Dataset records
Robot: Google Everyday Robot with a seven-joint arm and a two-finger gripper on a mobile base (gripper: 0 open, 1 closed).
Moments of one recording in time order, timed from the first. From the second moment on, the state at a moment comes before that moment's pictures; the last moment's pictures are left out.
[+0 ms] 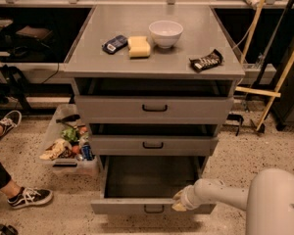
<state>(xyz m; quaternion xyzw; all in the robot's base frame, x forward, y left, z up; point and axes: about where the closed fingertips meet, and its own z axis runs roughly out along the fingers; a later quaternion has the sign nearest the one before) 0.530 -0.161 0.179 -0.54 0.81 0.13 0.18</state>
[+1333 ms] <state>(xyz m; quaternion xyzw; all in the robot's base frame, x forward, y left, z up) 0.511 -0.158 0.181 -0.53 0.82 0.13 0.17</state>
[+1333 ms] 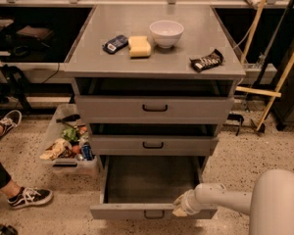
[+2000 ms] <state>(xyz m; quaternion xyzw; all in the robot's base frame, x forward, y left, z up) 0.500 -0.159 0.180 -0.52 0.82 0.14 0.18</state>
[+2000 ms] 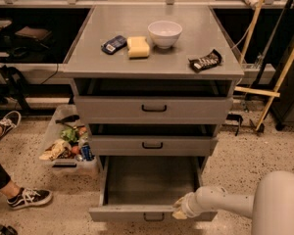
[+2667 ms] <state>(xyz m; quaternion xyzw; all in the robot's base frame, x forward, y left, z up) 0.493 -0.159 0.181 -0.52 0.83 0.14 0.18</state>
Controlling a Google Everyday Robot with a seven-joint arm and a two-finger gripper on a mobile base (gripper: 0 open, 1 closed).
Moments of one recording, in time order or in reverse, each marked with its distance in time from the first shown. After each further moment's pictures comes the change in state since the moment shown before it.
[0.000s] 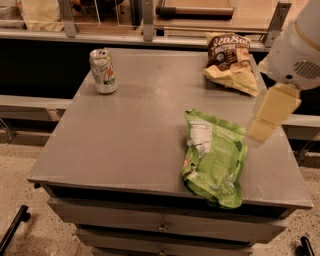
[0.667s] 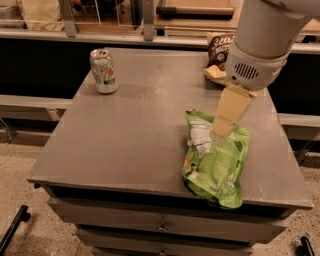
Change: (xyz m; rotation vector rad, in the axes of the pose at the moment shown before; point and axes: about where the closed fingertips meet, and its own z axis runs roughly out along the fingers) arm -0.014 -0.008 0.035 0.025 0.244 0.254
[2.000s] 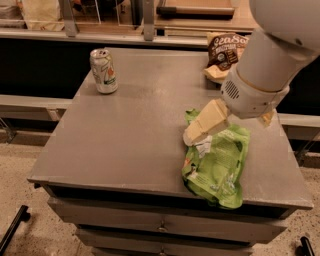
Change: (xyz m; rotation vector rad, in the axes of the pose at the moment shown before) arm 0.002 0.042 0.036 -0.174 -0.053 0.623
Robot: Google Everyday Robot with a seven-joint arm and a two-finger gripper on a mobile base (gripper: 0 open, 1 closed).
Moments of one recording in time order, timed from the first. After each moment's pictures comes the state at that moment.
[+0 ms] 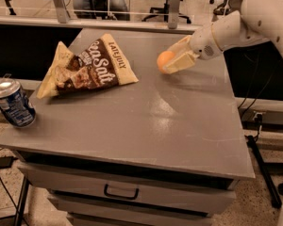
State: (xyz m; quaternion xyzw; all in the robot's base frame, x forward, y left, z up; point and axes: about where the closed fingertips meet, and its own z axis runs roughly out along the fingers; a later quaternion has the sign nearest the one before) arm 0.685 -0.110 0.879 -0.57 0.69 0.19 0.40
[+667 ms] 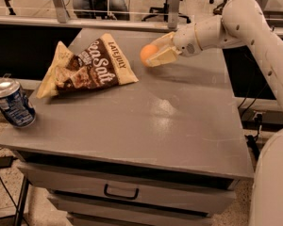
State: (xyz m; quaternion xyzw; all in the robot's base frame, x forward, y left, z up) arm 0.725 -0.058 0.878 -0.57 0.64 0.25 0.45
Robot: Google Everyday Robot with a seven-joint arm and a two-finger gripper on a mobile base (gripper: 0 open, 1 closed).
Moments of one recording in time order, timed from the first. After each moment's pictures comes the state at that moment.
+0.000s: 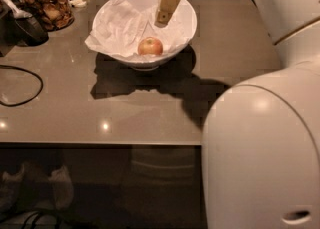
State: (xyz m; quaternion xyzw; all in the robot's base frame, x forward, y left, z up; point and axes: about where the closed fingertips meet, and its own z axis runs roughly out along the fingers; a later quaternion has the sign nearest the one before) arm 0.680 -0.019 1.004 -0.68 0.70 0.03 0.24
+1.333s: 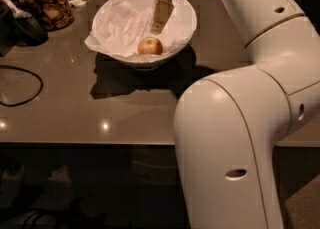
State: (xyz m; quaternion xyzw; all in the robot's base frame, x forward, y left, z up) arm 0.714 -0.008 0.956 -0.68 0.71 0.03 0.20
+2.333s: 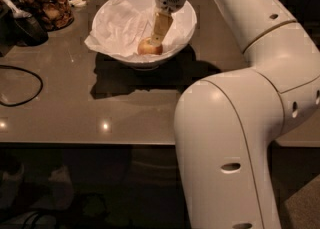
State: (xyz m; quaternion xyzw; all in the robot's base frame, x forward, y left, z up) arm 0.715 -0.005 0.917 -0.67 0.71 0.07 0.18
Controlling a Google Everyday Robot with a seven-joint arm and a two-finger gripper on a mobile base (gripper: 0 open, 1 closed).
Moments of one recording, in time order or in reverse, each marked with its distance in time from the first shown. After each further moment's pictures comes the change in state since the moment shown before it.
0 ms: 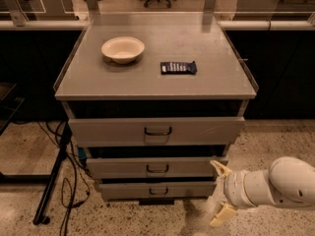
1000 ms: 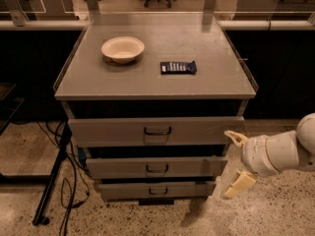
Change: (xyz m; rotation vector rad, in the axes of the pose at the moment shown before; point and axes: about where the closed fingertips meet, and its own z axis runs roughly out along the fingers) arm -0.047 -0.060 -0.084 0.006 0.000 0.017
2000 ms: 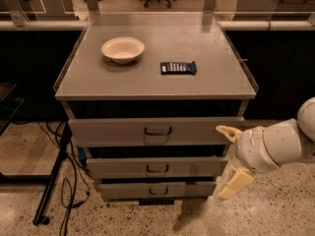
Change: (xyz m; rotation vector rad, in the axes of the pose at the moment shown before) arm -0.060 0.025 -0.030 -0.064 -0.015 -0.005
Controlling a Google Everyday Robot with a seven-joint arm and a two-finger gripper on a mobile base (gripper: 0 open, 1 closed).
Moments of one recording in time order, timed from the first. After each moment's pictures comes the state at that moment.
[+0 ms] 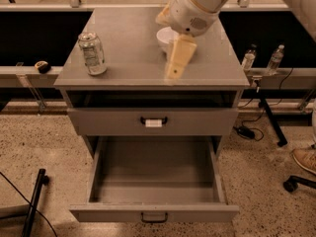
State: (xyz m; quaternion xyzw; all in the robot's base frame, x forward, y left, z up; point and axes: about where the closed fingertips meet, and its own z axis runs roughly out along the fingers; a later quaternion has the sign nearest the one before) arm 0.586 -0.021 0.967 -0.74 0.62 0.04 0.27
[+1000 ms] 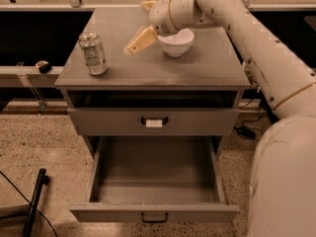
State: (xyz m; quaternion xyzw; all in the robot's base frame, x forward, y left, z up) arm 0.762 0.061 0.948 -0.59 0.60 0.18 0.52
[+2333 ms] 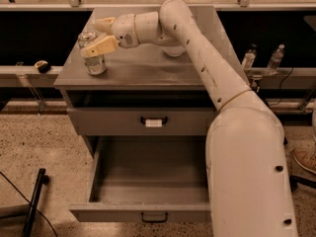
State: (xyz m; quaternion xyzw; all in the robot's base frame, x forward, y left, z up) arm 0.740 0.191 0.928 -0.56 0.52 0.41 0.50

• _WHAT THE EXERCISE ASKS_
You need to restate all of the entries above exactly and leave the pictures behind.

• _WRITTEN REPLY_
Robot: Google Everyday Robot with a seven-joint arm and a two-finger gripper on a mobile base (gripper: 0 open, 1 closed).
Moments of one recording in time order, timed from the first. From the second moment on, the state at a moment comes before that moment's pictures; the last moment's pictures are left out.
[+0 ms] 
<state>(xyz m; quaternion xyzw; all in the robot's base frame, x forward, y left, z up; point and axes: about where the closed fingertips meet, and its own z axis runs roughly out along the fingers; a later quaternion has the sign nearest the one before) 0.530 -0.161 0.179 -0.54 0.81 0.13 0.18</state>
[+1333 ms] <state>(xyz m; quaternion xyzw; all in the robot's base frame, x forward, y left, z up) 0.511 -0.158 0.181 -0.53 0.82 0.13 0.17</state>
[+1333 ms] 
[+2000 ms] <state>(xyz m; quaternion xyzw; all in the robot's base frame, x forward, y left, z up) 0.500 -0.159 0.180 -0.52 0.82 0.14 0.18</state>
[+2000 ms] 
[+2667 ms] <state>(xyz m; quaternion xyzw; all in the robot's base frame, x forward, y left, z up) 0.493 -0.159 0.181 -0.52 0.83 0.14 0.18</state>
Controlling a Google Everyday Robot with a seven-joint arm and a two-finger gripper on a mobile base (gripper: 0 open, 1 closed).
Moments of one recording, in time order or in reverse, each marked with its distance in time from the first shown. After each further moment's pictures comes the change in state since the moment shown before it.
[0.000s] 
[0.667s] 
Change: (xyz m; rotation vector rad, in the axes of the pose at the moment shown before; point and axes: about where the closed fingertips meet, and its own z axis runs roughly out along the fingers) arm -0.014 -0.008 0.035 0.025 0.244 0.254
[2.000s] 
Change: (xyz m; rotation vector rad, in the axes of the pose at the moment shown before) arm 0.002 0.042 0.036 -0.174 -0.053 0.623
Robot: Google Everyday Robot with a seven-joint arm and a two-finger gripper on a mobile base (gripper: 0 open, 1 closed).
Moments of one recording in time order, timed from the first. After each moment's pictures comes the state at that moment.
[+0 ms] 
State: (xyz m; quaternion xyzw; all in the robot's base frame, x forward, y left, z up; point and axes: about where the closed fingertips meet, and its own z axis runs roughly out along the fingers; a later quaternion has the sign nearest the one before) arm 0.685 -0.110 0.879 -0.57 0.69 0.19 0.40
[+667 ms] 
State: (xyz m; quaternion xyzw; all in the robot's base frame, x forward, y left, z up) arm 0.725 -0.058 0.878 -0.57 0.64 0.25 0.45
Robot: Google Everyday Robot with a seven-joint arm and a two-finger gripper on a mobile base (gripper: 0 open, 1 closed).
Moments of one recording in time order, timed from the first. After each moment's pictures comes the state at that moment.
+0.000s: 
State: (xyz m; quaternion xyzw; all in the robot's base frame, x forward, y left, z up; point and axes: about where the closed fingertips meet, and its own z axis runs roughly out along the fingers; a later quaternion has the sign nearest the one before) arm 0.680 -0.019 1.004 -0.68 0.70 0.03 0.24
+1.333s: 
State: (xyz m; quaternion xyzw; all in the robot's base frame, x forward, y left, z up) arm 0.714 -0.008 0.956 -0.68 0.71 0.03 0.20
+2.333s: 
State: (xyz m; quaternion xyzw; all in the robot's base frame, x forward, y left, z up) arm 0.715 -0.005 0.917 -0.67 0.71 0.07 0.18
Controlling a Google Everyday Robot with a seven-joint arm and a two-finger gripper on a mobile base (gripper: 0 open, 1 closed).
Moments of one recording, in time order or in reverse, each marked with its distance in time from the first shown. After each further moment's pictures comes the change in state since the moment shown before it.
0 ms: 
1000 ms: 
Change: (xyz m; rotation vector rad, in the axes of the pose at the moment shown before; point and axes: about where the closed fingertips meet, and its own z axis runs roughly out along the fingers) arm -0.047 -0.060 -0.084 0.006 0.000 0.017
2000 ms: 
Change: (xyz m; rotation vector rad, in the axes of the pose at the moment shown before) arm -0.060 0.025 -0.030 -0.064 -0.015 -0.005
Controlling a Google Everyday Robot with a seven-joint arm and a two-finger gripper on a mobile base (gripper: 0 open, 1 closed).
Moments of one recording in time order, timed from the first. After each moment's pictures comes the state at that moment.
[+0 ms] 
State: (xyz m; quaternion xyzw; all in the robot's base frame, x forward, y left, z up; point and axes: about where the closed fingertips meet, and its own z axis runs roughly out along the fingers; a later quaternion has the sign nearest the one before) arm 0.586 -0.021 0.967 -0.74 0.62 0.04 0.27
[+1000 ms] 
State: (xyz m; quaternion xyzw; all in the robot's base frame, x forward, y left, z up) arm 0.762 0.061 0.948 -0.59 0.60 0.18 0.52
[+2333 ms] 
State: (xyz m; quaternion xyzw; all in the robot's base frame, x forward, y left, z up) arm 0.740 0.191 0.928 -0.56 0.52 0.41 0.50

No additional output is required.